Whether you want to boost your electric vehicle’s mileage during Canadian winters and summers — or you want some reassurance that an EV can handle the swings in our climate before you buy — these tips offer ways to improve an EV’s performance and range no matter what the temperature.
Cold Weather Driving Tips
It’s well-established that cold weather takes a toll on an EV’s range, mainly because the battery has to both power the car and heat the cabin. While internal combustion engines produce extra heat that can be re-directed to keep drivers and passengers warm, EV motors are more efficient, and the motor generates little additional heat to draw from.
All the same, a few simple steps can lead to improved EV driving in cold weather:
Make sure your tires are at the correct pressure
Underinflated tires — by even a few PSI — can make make a meaningful difference in the rolling resistance, and in turn the efficiency, of an EV’s battery. Keep in mind that the air pressure in a tire can vary quite a bit when the temperature changes, so it’s a good idea to check the pressure regularly throughout the season.
It’s also worth noting the importance of choosing tires specifically designed for electric vehicles. EVs need tires with thicker sidewalls to support the additional weight and lower rolling resistance, which contributes to their efficiency.
Set your climate control to “eco” mode
In eco mode, your car uses less electricity so you don’t use too much of your battery heating the inside of the car. Also, some EV models have a ‘driver only’ button and others automatically deactivate the vents when they sense there isn’t a passenger.
Another trick is to use seat heaters and your steering wheel heater to keep you warm, as they use less electricity than climate control.
Pre-heat the car while it’s plugged in
It’s no fun getting into a cold car in the winter, and by pre-heating your EV while it’s still plugged in, you’re not relying on the battery to do the heavy lifting when it comes to getting the interior temperature just right for your drive.
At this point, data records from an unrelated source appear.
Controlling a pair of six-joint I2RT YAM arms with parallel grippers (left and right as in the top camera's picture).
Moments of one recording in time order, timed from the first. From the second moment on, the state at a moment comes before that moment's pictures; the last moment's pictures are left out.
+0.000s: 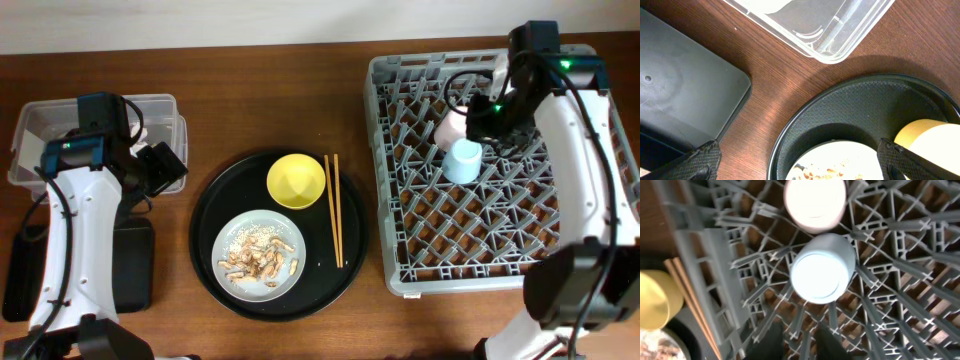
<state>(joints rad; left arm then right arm) 0.17 1.58 1.42 -1.15 -0.03 -0.49 -0.06 1.86 1.84 -1.33 -0.11 0.16</state>
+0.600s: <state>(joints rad) 0.17 1.58 1.42 -1.15 -0.03 -0.49 0.02 1.86 1.85 -1.40 -0.26 0.20</state>
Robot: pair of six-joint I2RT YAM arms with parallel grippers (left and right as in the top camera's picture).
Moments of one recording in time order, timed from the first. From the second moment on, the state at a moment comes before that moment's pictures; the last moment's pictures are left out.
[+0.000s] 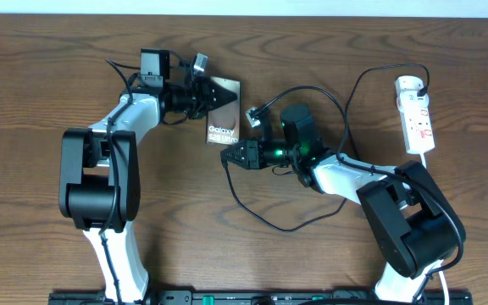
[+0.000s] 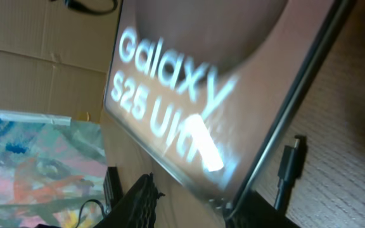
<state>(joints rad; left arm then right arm) -0.07 2.10 1.34 -0.12 1.10 -0.58 0.52 1.90 0.88 0.44 -0.86 0.68</state>
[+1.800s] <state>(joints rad) 0.22 2.10 1.34 0.21 1.28 -1.02 0.82 2.07 1.35 -0.46 -0.03 0.42</state>
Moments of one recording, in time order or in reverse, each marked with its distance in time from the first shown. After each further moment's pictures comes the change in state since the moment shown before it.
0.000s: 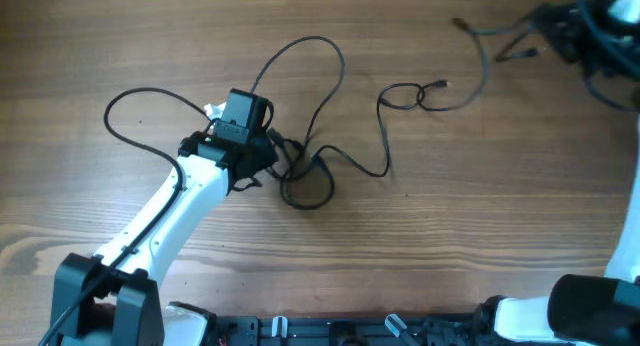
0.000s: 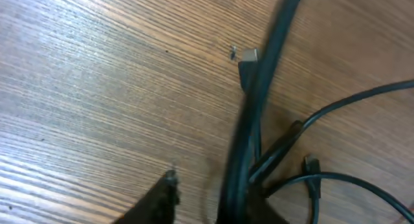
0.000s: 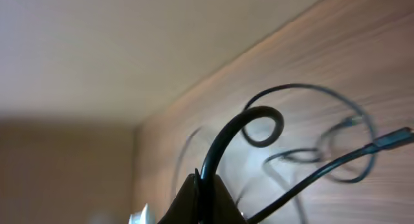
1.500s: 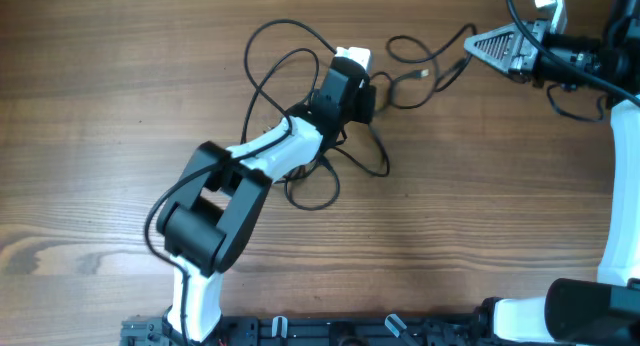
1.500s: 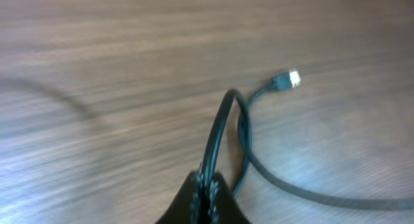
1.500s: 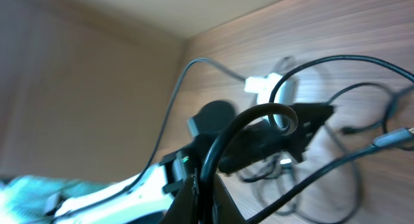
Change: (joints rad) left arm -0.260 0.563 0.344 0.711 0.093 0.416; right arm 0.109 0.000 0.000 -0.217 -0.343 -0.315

Plan your stops and know where the charging stations are along your route
EVs aren’t the only type of vehicle to be affected by the cold. Extreme temperatures can significantly affect fuel consumption in conventional gasoline cars, just as they can reduce the range of electric vehicles.
But, because people are used to finding gas stations and easily topping up their tanks, the drop in efficiency is less noticeable in fuel-powered cars. EVs get more than their fair share of attention when the temperature dips because of the need to recharge when the battery gets low. As such, mapping out the charging stations along your route — especially for a long trip in the middle of winter — will give you confidence that your EV’s battery can handle your drive and your comfort.
Adapt your driving
When you want to conserve electricity, the way you drive your EV can go a long way. Accelerating more slowly, avoiding harsh breaking, and watching your speed will all help preserve the battery.
Hot Weather Driving Tips
Running your car’s A/C in the summer can be just as much of a power drain as the heater in the winter. These tips can help keep you cool even when the mercury soars.
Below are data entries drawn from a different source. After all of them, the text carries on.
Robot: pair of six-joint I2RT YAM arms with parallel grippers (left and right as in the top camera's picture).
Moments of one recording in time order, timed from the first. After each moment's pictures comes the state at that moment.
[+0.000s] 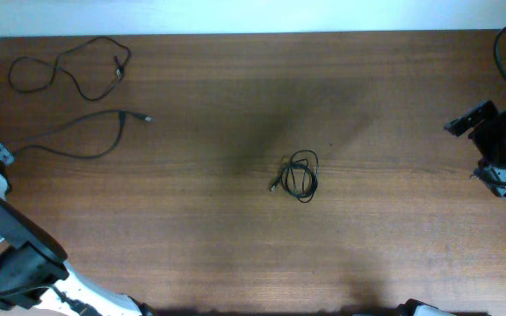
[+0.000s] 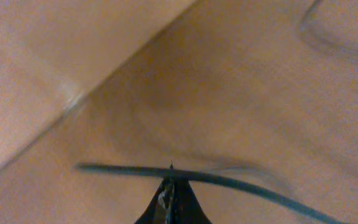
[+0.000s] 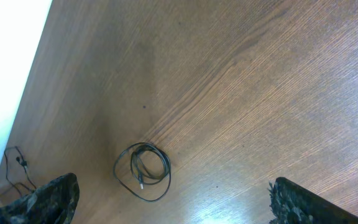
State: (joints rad) left arm 0.79 1.99 1.37 -0.09 -0.05 0.11; right arm -0.40 1.42 1.63 -1.39 -0.32 0.56
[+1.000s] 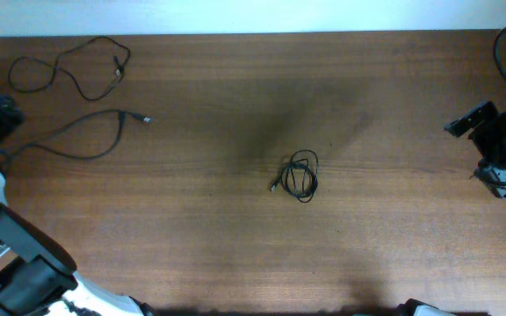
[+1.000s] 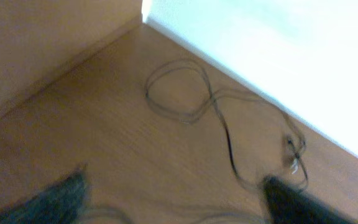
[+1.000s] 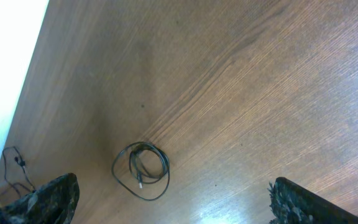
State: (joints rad) left arm 0.76 1.89 1.39 -0.11 0.38 -0.10; right arm -0.40 1.42 1.63 -1.40 -0.31 0.56
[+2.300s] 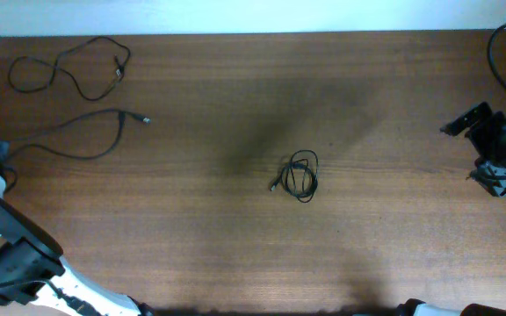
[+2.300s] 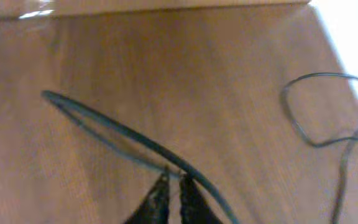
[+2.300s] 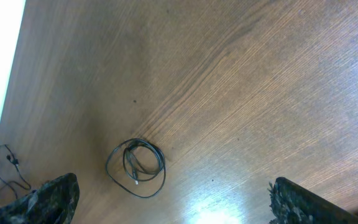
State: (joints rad) left arm 0.81 2.03 1.38 -0.08 0.05 -0.51; right arm -0.40 1.47 1.63 -1.41 -0.32 0.56
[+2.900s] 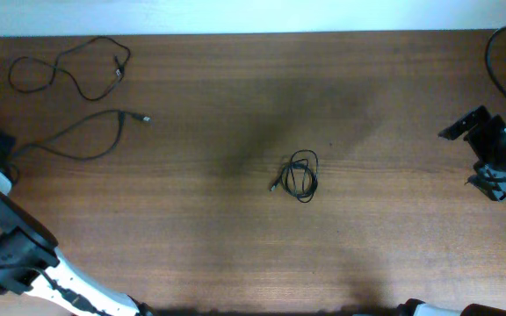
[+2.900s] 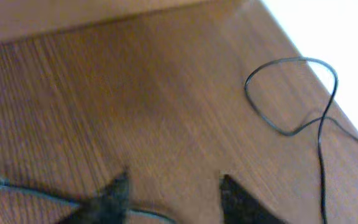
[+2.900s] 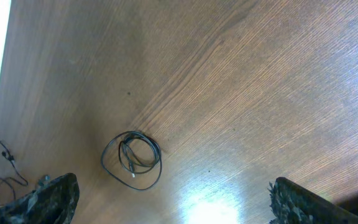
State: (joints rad) left arm 0.81 2.13 1.38 0.11 0.19 -0.37; right arm -0.40 1.47 1.63 -1.45 -0.32 0.56
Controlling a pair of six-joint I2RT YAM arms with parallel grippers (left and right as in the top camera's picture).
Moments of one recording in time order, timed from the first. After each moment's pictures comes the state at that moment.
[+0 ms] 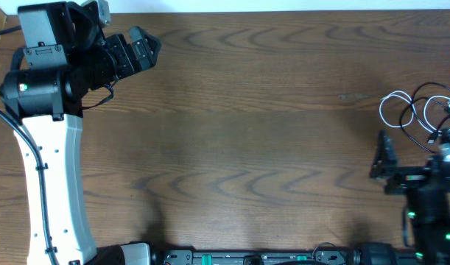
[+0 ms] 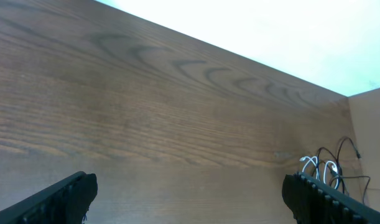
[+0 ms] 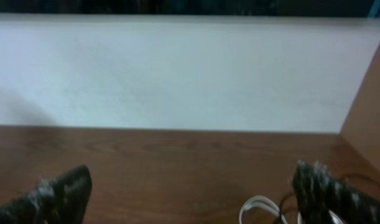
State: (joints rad) left arm 0.11 1.49 1.80 -1.08 0.45 -0.29; right arm -0.05 0.34 0.75 -0.45 -0.07 0.01
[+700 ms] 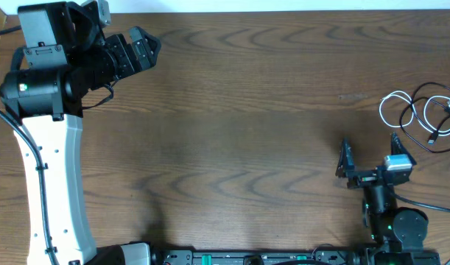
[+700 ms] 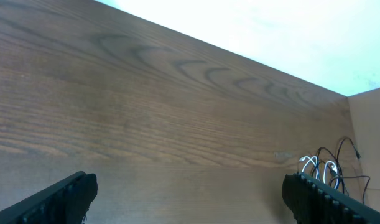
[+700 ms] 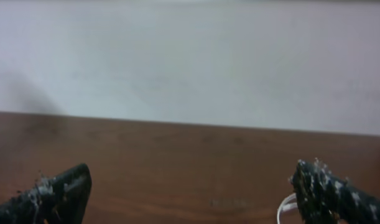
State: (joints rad) left arm 0.11 1.49 1.80 -1.08 0.45 -0.29; right arm 0.04 0.10 0.06 0.12 -0.06 0.01
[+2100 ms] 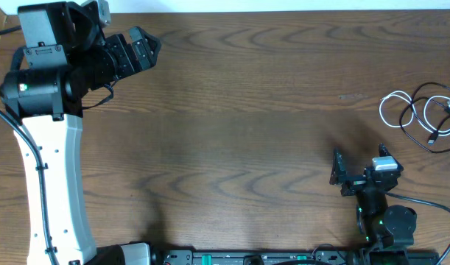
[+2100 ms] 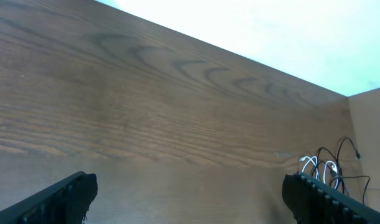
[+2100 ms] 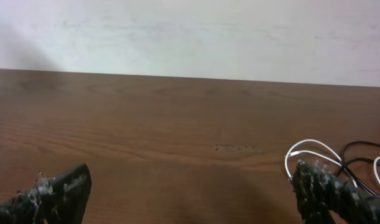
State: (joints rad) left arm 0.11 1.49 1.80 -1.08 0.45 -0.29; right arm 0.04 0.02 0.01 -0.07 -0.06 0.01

Avoid rapid charging whenever possible
While rapid charging is super convenient, especially if you’re charging mid-road trip, it does heat the battery and can cause it to work extra hard to keep your car cool.
Park in the shade
Anything you can do to keep your car cool when not in use can help preserve your battery in high heat. Parking in the shade, washing your car in cool water, or keeping it in the garage will all reduce the amount of work the battery needs to take on.
Keep your cool behind the wheel
Whatever the temperature outside, moderate driving habits will extend the life of your battery — and your car. Avoid harsh breaking, sudden acceleration, and sharp turns whenever possible.
Pre-condition your car when it’s plugged in
Just as it’s best to pre-heat the car in the winter, pre-cooling it in the summer while it’s still plugged in will give you a head-start in the comfort department. By stepping into an already-cool car before you drive means less work for your battery to do later.
Limit the weight in the car
The heavier your car is, the harder it has to work. So if you’ve got some hauling to do, try to do it when the temperature’s not quite so high.
Electric vehicles work best when they’re in comfortable temperatures. Understanding what affects an EV’s range, how to manage these factors and knowing where the charging stations are along your route can give you confidence that your electric car — like you — can handle the Canadian climate just fine.